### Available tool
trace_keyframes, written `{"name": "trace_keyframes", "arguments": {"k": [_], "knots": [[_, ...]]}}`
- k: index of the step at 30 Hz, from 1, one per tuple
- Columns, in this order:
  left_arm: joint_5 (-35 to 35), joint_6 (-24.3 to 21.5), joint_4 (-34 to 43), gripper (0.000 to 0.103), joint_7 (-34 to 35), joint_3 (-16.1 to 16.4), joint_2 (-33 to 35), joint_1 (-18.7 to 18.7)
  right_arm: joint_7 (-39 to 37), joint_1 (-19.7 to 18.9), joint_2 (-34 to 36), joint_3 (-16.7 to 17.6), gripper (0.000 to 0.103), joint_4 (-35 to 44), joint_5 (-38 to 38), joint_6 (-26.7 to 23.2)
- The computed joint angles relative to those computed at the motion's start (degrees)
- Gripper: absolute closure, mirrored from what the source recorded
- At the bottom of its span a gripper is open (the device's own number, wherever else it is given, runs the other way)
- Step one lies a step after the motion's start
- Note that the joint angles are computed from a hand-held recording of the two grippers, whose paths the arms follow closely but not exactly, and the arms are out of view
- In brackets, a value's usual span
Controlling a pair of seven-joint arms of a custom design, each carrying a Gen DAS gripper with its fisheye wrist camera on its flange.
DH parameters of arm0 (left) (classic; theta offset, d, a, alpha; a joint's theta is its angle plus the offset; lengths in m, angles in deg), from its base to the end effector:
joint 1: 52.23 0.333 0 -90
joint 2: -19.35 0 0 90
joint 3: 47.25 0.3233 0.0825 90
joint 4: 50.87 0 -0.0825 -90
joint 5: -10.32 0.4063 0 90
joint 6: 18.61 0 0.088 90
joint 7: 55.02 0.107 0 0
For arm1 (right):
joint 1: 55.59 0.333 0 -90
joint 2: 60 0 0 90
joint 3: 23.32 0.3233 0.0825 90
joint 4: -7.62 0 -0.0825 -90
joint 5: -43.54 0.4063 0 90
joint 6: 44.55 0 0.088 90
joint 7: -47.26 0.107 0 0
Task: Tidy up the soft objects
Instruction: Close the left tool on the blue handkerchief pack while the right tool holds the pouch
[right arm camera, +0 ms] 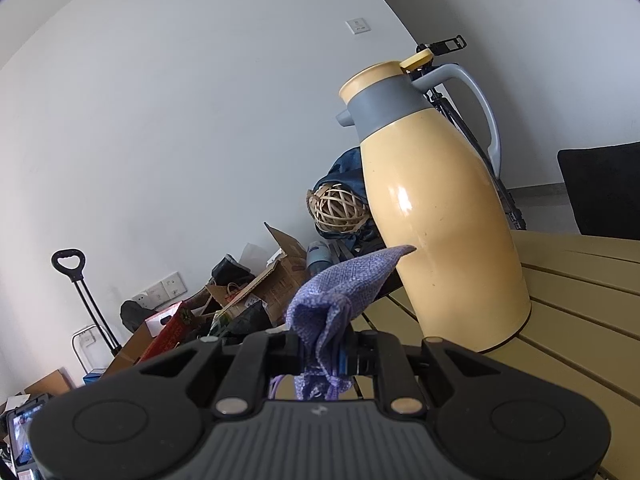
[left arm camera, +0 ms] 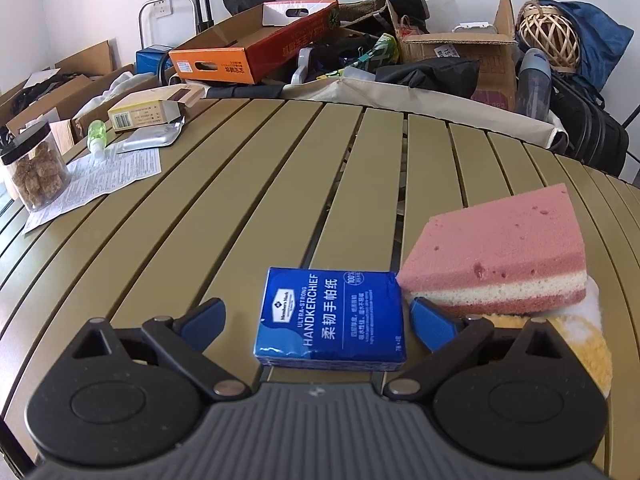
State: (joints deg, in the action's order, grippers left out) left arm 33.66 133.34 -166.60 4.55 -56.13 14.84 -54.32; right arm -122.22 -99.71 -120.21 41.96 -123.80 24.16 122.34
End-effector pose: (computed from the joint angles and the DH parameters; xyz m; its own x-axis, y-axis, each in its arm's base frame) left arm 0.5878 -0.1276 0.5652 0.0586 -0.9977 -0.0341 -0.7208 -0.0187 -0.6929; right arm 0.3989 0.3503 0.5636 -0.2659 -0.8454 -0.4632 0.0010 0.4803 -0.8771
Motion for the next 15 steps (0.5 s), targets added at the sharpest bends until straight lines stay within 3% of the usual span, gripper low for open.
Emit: {"name": "trace_keyframes", "arguments": {"k": [10,15], "knots": [[0.37,-0.15,0.25,0.008,-0.09,0.06,0.21,-0.02,-0.09,0.11,0.26,-0.15,0.089,-0.37,0.33,0.72],[-2.81,0.65,-0.23,0.023,3.25,0.28,-0.17,-0.49,0.02,0.08,0.26,-0.11,0.089,-0.41,0.43,0.88]]}}
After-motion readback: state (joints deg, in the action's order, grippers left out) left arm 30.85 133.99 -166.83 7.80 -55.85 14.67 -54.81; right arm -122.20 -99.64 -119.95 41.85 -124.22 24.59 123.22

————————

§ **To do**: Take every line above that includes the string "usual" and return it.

§ **Problem solution**:
- In brackets, a value's usual span
Motion for the next 15 steps (0.5 s), targets added at the sharpest bends until straight lines stay within 3% of the usual span, gripper low for open.

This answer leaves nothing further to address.